## Assigned task
Each line below must be reproduced exactly as it stands. Pictures stay out of the copy.

## The data
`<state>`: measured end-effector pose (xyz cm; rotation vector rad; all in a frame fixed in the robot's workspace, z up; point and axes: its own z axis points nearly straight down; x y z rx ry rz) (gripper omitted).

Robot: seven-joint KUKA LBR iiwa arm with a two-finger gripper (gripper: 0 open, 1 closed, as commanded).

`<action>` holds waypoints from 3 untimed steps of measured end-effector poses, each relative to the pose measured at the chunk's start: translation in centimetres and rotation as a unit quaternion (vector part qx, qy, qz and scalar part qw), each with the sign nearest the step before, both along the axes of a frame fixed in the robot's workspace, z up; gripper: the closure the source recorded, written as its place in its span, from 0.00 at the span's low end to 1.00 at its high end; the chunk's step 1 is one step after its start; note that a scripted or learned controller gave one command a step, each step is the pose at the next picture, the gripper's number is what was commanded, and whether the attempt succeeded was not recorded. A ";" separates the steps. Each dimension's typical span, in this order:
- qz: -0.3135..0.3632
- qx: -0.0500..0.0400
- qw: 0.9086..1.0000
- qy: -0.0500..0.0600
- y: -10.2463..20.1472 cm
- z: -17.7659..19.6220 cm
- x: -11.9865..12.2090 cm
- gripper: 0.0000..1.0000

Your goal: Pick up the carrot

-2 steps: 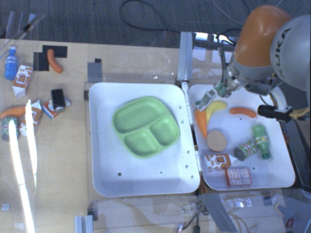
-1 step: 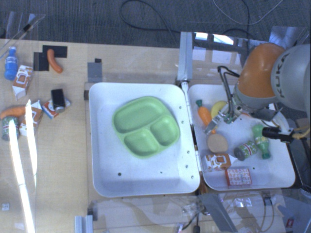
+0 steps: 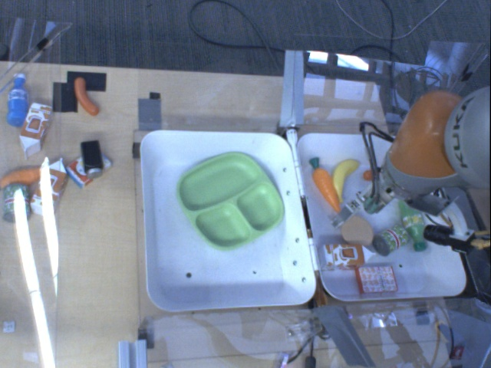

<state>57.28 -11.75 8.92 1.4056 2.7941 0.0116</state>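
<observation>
From where I stand, the desk (image 3: pixel 100 282) carries two white bins side by side: the left bin (image 3: pixel 165 282) and the right bin (image 3: pixel 453 282). One green divided plate (image 3: pixel 230 199) with three compartments lies in the left bin, and I take this plate as my landmark. The one carrot (image 3: pixel 325 186) of the task lies to the right of the plate, in the right bin near its left wall, with the green top pointing away from me. Just beside the carrot, further from the plate, lies one yellow banana (image 3: pixel 344 175). The grey arm with the orange band (image 3: pixel 422 140) reaches in from the far side of the plate, and the gripper (image 3: pixel 367 205) hangs just beside the lower tip of the carrot; whether the fingers are open or closed I cannot tell, and the carrot is not between them. Lower in the right bin I count one small bottle (image 3: pixel 393 238) and two small cartons (image 3: pixel 360 267).
</observation>
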 end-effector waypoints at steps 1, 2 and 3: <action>0.001 0.001 1.000 -0.001 0.2 1.0 0.3 1.00; 0.021 -0.001 1.000 0.001 1.1 0.0 5.9 1.00; -0.038 0.001 0.999 0.005 11.8 9.5 2.6 1.00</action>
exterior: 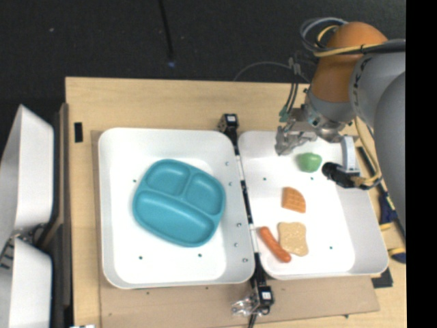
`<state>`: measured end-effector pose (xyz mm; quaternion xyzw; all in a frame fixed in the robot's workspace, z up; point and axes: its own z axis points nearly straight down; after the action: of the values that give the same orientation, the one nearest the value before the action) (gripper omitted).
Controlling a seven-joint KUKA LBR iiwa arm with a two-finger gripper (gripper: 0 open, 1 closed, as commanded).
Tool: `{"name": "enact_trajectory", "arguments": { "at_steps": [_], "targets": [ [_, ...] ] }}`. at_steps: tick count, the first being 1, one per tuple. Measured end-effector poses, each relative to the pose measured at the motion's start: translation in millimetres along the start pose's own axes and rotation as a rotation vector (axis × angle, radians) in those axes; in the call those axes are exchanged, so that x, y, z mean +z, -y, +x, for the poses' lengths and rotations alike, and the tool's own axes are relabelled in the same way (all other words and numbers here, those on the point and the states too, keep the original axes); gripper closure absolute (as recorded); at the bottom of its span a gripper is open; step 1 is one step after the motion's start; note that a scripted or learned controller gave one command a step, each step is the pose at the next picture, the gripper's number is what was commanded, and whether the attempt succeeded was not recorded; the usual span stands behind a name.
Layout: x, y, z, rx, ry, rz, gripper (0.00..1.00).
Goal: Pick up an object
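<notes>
a smooth teal divided plate (179, 202) was seen in the left bin (116, 251), while a rounded green piece (308, 161), an orange wedge (293, 199), a bread slice (293, 238) and a sausage (273, 244) were spread across the right bin (355, 251), the gripper (292, 141) was poised just beside the green piece near the far rim, its grasp not discernible.

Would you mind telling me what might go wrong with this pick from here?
1. The gripper hangs near the bin back wall, left of the green item; a straight descent may miss it.
2. The rounded green item could roll away.
3. The sausage touches the bread, complicating picks there.
</notes>
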<state>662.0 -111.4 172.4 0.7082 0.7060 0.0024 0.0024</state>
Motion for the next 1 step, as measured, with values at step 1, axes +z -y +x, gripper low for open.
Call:
{"name": "enact_trajectory", "arguments": {
  "at_steps": [1],
  "targets": [
    [-34.4, -1.5, -1.2, -0.003, 0.000, 0.001, 1.00]
  ]
}}
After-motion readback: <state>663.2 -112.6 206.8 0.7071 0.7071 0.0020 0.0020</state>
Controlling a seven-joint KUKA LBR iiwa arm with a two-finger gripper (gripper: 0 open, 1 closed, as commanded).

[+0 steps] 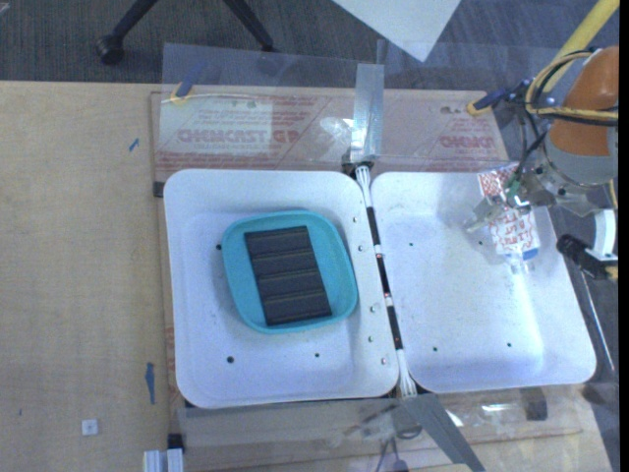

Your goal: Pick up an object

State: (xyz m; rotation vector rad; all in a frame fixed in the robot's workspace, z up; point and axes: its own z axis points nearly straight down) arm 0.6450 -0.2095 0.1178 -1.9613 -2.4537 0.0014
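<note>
The arm (580,116) reaches in from the right, over the far right corner of the right bin (472,342). A crinkled clear packet (507,219) with red and white print hangs at the gripper (519,193), above the bin's far right part; whether the jaws pinch it or are spread cannot be told. In the left bin (197,362) lies a teal tray (236,264) with a dark ribbed block (287,274) on it. Both bins sit on the desk (69,264).

A pale wooden counter (69,264) spreads well left of the claw. Beyond its far edge lies grey floor (59,8), with black chair legs (182,3) and a white sheet (393,3).
</note>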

## Output below
`<state>`: measured end-effector pose (xyz cm; rotation vector rad; all in a frame fixed in the robot's workspace, z up; point and axes: its own z axis points nearly straight down; x y z rx ry rz) (gripper omitted).

Robot: seven-joint KUKA LBR iiwa arm with a two-finger gripper (gripper: 0 open, 1 closed, as commanded).

`<action>` holds waypoints from 3 untimed steps of measured end-effector poses, each relative to the pose measured at the chunk's start: translation in centimetres and rotation as a unit quaternion (vector part qx, qy, qz and scalar part qw), each with the sign nearest the step before, both along the axes of a frame fixed in the robot's workspace, z up; gripper: the closure the source recorded, written as its place in its span, from 0.00 at the span's low end to 1.00 at its high end; the chunk's step 1 is one step after its start; note that a scripted or learned controller gave one command a step, each step is the pose at the next picture, the gripper's number is what was commanded, and whether the attempt succeeded was not recorded. A ";" separates the steps. Each dimension's typical span, in this order:
- qz: -0.3135..0.3632
- qx: -0.0500..0.0400
- qw: 0.9086..1.0000
- qy: -0.0500..0.0600
- y: -10.2463..20.1472 cm
- z: -17.7659..19.6220 cm
- x: -11.9865..12.2090 cm
- gripper: 0.0000..1.0000

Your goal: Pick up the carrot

-2 steps: 
-1 step: 
+0 steps: 

<state>57.28 -11.75 8.92 1.4056 2.7941 0.0116</state>
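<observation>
From where I stand, the desk (image 3: pixel 100 282) carries two white bins side by side: the left bin (image 3: pixel 165 282) and the right bin (image 3: pixel 453 282). One green divided plate (image 3: pixel 230 199) with three compartments lies in the left bin, and I take this plate as my landmark. The one carrot (image 3: pixel 325 186) of the task lies to the right of the plate, in the right bin near its left wall, with the green top pointing away from me. Just beside the carrot, further from the plate, lies one yellow banana (image 3: pixel 344 175). The grey arm with the orange band (image 3: pixel 422 140) reaches in from the far side of the plate, and the gripper (image 3: pixel 367 205) hangs just beside the lower tip of the carrot; whether the fingers are open or closed I cannot tell, and the carrot is not between them. Lower in the right bin I count one small bottle (image 3: pixel 393 238) and two small cartons (image 3: pixel 360 267).
</observation>
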 end-effector waypoints at steps 1, 2 and 3: <action>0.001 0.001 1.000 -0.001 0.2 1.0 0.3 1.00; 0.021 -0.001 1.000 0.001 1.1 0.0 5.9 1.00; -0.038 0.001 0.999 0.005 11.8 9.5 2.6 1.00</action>
exterior: 
`<state>`: measured end-effector pose (xyz mm; quaternion xyzw; all in a frame fixed in the robot's workspace, z up; point and axes: its own z axis points nearly straight down; after the action: of the values that give the same orientation, the one nearest the value before the action) (gripper omitted).
Controlling a seven-joint KUKA LBR iiwa arm with a two-finger gripper (gripper: 0 open, 1 closed, as commanded).
Tool: `{"name": "enact_trajectory", "arguments": { "at_steps": [_], "targets": [ [_, ...] ] }}`. at_steps: tick count, the first being 1, one per tuple. Measured end-effector poses, each relative to the pose measured at the motion's start: translation in millimetres along the start pose's own axes and rotation as a rotation vector (axis × angle, radians) in those axes; in the call those axes are exchanged, so that x, y, z mean +z, -y, +x, for the poses' lengths and rotations alike, and the tool's own axes are relabelled in the same way (all other words and numbers here, those on the point and the states too, keep the original axes); gripper closure absolute (as recorded); at the bottom of its span a gripper is open; step 1 is one step after the motion's start; note that a scripted or learned controller gave one command a step, each step is the pose at the next picture, the gripper's number is what was commanded, and whether the attempt succeeded was not recorded; the usual span stands behind a name.
Layout: x, y, z, rx, ry, rz, gripper (0.00..1.00).
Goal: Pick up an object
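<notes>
a smooth teal divided plate (179, 202) was seen in the left bin (116, 251), while a rounded green piece (308, 161), an orange wedge (293, 199), a bread slice (293, 238) and a sausage (273, 244) were spread across the right bin (355, 251), the gripper (292, 141) was poised just beside the green piece near the far rim, its grasp not discernible.

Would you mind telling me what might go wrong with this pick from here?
1. The gripper hangs near the bin back wall, left of the green item; a straight descent may miss it.
2. The rounded green item could roll away.
3. The sausage touches the bread, complicating picks there.
</notes>
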<state>662.0 -111.4 172.4 0.7082 0.7060 0.0024 0.0024</state>
Motion for the next 1 step, as measured, with values at step 1, axes +z -y +x, gripper low for open.
Call:
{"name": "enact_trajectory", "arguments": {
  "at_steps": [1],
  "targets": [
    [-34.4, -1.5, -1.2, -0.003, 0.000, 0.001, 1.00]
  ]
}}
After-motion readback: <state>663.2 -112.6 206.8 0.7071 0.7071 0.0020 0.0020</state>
Controlling a seven-joint KUKA LBR iiwa arm with a two-finger gripper (gripper: 0 open, 1 closed, as commanded).

[+0 steps] 

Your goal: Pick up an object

State: (xyz m; rotation vector rad; all in a frame fixed in the robot's workspace, z up; point and axes: its own z axis points nearly straight down) arm 0.6450 -0.2095 0.1178 -1.9613 -2.4537 0.0014
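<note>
The arm (580,116) reaches in from the right, over the far right corner of the right bin (472,342). A crinkled clear packet (507,219) with red and white print hangs at the gripper (519,193), above the bin's far right part; whether the jaws pinch it or are spread cannot be told. In the left bin (197,362) lies a teal tray (236,264) with a dark ribbed block (287,274) on it. Both bins sit on the desk (69,264).

A pale wooden counter (69,264) spreads well left of the claw. Beyond its far edge lies grey floor (59,8), with black chair legs (182,3) and a white sheet (393,3).
</note>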

No more work is left in this exercise.